If $f:X \times Y \rightarrow Z$ is a function such that, $f_x : Y \rightarrow Z$ given by $f_x(y) = f(x,y)$ is continuous for each $x \in X$ and $f_y : X \rightarrow Z \ $ given by $\ f_y(x) = f(x,y)$ is continuous for each $y \in Y\ $ then $f$ is continuous
This is what I've tried, given $(x,y) \in X \times Y$ and $\ U \in \tau_Z$ such that $f(x,y) \in U$ we take $\ f_x, \ f_y$ continuous functions, so $f_x^{-1}(U) \in \tau_Y \text{ and } f_y^{-1}(U) \in \tau_X$ so we take $V = f_y^{-1}(U) \times f_x^{-1}(U)$ wich is open in $X \times Y$ and $(x,y) \in V$.
My problem is when I have to show that $f(V) \subseteq U$. I need some help
Edit: I've saw something similar here and uses strongly compactness, so this is likely false, But I don't know how can be a function wich each are continuous but not the whole function.
 A: This is not correct in general. Take for example the function $f = \begin{cases} \frac{xy^2}{x^2+y^4} \ , \quad &(x,y)\neq (0,0) \\ 0 \ , \quad &\text{otherwise} \end{cases}$.

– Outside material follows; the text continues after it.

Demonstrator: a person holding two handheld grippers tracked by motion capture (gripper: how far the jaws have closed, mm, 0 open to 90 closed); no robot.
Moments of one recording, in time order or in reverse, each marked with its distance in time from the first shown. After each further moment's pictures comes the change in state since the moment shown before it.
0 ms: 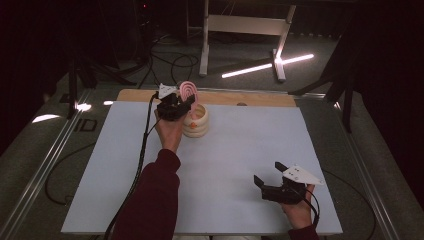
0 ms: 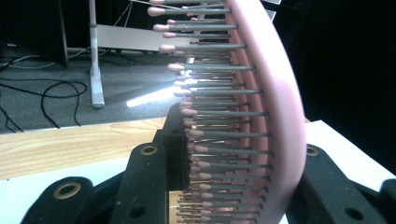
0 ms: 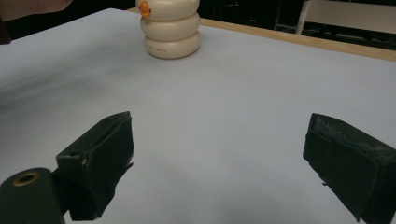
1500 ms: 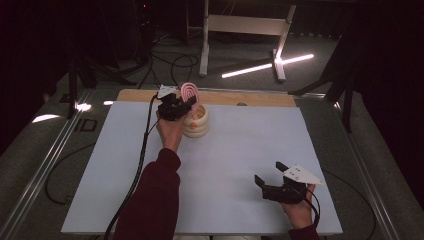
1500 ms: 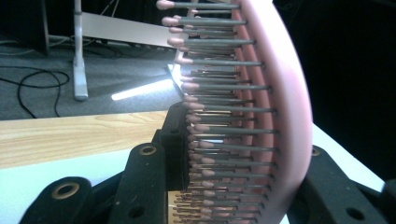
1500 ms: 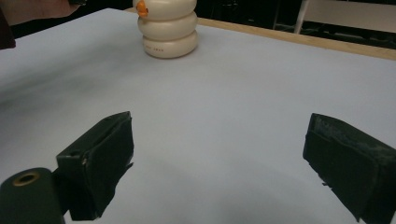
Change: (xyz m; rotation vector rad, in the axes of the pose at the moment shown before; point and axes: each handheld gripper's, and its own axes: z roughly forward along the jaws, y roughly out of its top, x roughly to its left) left arm 0.010 -0.006 0.010 0.013 -0.055 -0.057; right arm -0.002 -0.001 0.000 0.000 -0.004 0.004
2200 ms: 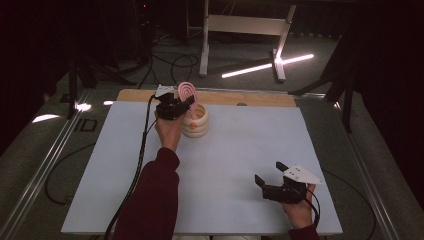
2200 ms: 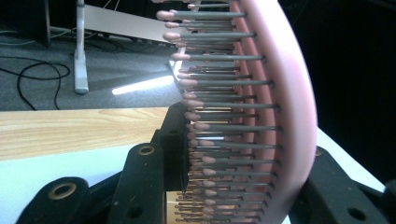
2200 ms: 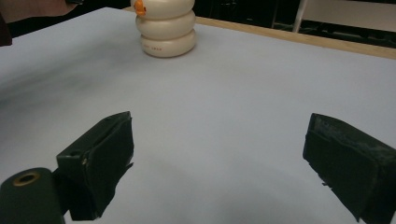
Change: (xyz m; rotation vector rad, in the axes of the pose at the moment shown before) left arm 0.007 0.000 0.000 0.013 0.010 -0.029; right arm -0.001 0.000 0.001 0.003 -0.004 0.000
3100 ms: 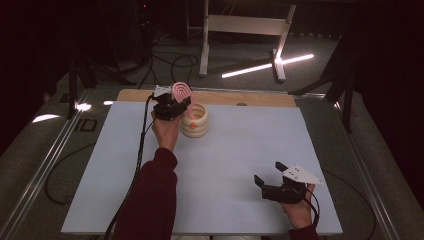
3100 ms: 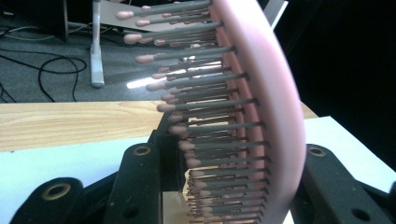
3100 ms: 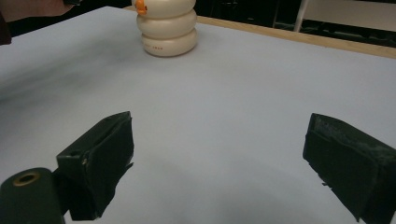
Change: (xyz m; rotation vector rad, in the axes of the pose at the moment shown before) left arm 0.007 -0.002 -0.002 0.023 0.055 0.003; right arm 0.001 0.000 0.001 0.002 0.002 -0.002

Then, $f_x$ is continuous for every $x \in \mathbb{R}$ and $f_y$ is continuous for every $y \in \mathbb{R}$. But $f$ fails to be continuous at $(0,0)$, since $f(x,0)=0 \to 0$ but $f(y^2,y)=\frac{1}{2} \to \frac{1}{2}$ (as $(x,y)\to (0,0)$).

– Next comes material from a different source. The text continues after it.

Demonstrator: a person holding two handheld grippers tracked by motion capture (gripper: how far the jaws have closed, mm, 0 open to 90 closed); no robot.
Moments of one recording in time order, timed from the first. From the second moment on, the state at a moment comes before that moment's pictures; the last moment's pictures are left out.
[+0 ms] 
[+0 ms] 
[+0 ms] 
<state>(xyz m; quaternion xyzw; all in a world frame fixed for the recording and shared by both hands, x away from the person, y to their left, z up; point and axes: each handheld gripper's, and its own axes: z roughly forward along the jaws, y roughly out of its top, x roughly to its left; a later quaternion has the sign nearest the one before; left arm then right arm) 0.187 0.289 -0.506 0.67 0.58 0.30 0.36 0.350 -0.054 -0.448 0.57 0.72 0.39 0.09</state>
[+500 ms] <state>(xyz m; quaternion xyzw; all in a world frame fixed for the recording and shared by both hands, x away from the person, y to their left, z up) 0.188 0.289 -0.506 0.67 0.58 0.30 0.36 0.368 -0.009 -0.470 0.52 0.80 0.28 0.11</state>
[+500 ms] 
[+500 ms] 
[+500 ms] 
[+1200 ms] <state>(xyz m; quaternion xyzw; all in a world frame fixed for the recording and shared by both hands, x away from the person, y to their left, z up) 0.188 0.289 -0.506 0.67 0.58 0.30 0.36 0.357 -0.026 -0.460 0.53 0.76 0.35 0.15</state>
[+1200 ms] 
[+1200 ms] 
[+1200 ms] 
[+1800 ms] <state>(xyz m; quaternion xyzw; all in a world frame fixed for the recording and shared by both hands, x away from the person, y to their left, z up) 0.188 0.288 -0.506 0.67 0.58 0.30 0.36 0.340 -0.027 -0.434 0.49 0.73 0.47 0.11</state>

A: At least in the context of $X=Y=[0,1]$ and $Z=\mathbb{R}$, this is essentially the same as

If $(g_n)_{n\geq 1}$ is a sequence of continuous functions $[0,1] \to \mathbb{R}$ that converges pointwise to the continuous function $g$, then $g_n$ converges to $g$ uniformly.

which is false.  For instance, we may consider the sequence $$g_n(x) = \begin{cases}nx(1-nx) & 0 \leq x < \frac{1}{n} \\ 0 & \text{ otherwise}\end{cases}$$
which converges to $g(x) = 0$ pointwise, but $g_n(1/(2n)) = \frac{1}{4} \not\to 0,$ so $g_n$ doesn't converge to $g$ uniformly.

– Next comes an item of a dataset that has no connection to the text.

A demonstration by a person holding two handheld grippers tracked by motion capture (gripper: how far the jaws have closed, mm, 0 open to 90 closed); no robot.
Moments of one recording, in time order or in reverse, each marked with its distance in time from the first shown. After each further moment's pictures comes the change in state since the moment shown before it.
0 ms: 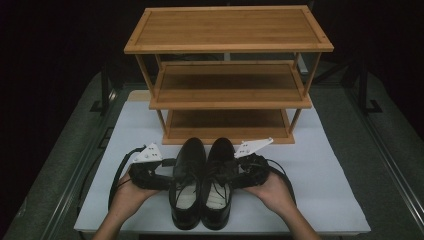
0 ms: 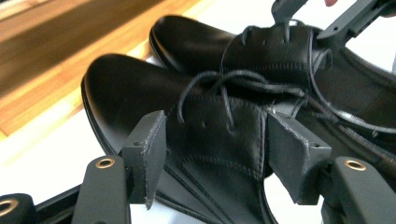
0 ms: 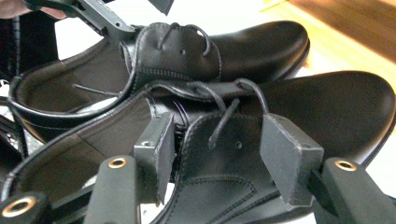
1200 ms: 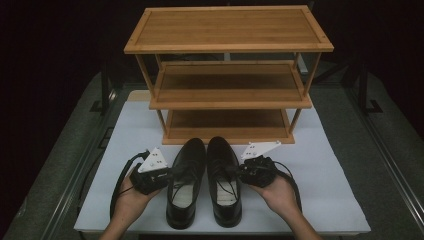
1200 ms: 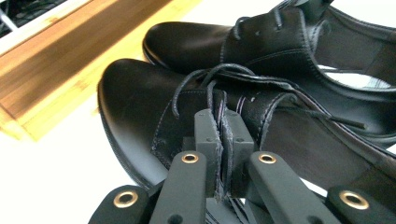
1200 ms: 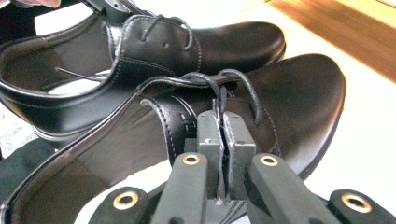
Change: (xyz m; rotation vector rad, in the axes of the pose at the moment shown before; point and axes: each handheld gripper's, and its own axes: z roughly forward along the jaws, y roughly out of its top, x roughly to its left) left arm -0.020 0.007 -0.007 0.018 0.109 0.086; right arm 0.001 -0.007 -0.016 -0.012 -0.071 -0.013
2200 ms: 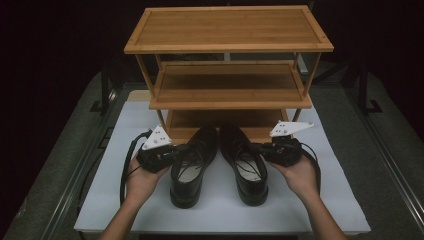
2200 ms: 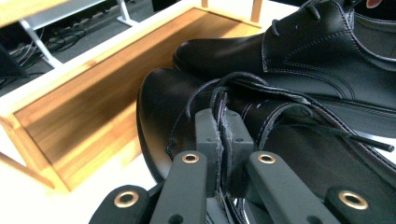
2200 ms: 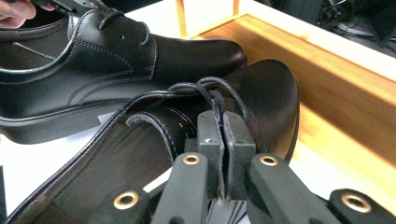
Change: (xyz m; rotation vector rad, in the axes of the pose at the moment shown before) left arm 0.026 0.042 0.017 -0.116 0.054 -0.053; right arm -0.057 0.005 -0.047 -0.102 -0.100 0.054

For this particular example, we may create our $f$ by formally replacing $n$ with $1/y$ to get
$$f(x,y) = \begin{cases}\frac{x}{y}\left(1-\frac{x}{y}\right) & 0 \leq x < y \\ 0 & \text{ otherwise}\end{cases}.$$

In general, if we have a sequence $g_n \to g$ pointwise but not uniformly, then we define $f : [0,1]^2 \to \mathbb{R}$ by $$f(x,y) = \begin{cases}\left(n+1-\frac{1}{y}\right)g_n(x) + \left(\frac{1}{y} - n\right)g_{n+1}(x) & \text{ if } y > 0, n=\lfloor 1/y\rfloor \\ g(x) & \text{ if } y=0\end{cases}$$
Since the functions $g$ and $(g_n)_{n\geq 1}$ are continuous, each $f(\cdot, y)$ is continuous.  Since $g_n \to g$ pointwise, each $f(x,\cdot)$ is continuous.
However, one may use the compactness of $X=[0,1]$ along with the assumption $g_n$ doesn't converge to $g$ uniformly to show that $f$ is not continuous at some point $(x,0)$.

Conversely, if $f : [0,1]^2 \to \mathbb{R}$ were a function with continuous slices but not continuous at $(a,b)$, then there is a sequence of points $(a_n,b_n) \in [0,1]^2$ such that $(a_n,b_n) \to (a,b)$ but $f(a_n,b_n) \not\to f(a,b)$.  Then we may define $$g_n(x) = f(x,b_n) \\ g(x) = f(x,b).$$ Once again, since $f$ had continous slices, these functions are continuous and $g_n \to g$ pointwise, but $g_n(a_n) \not\to g(a)$, so the convergence is not uniform.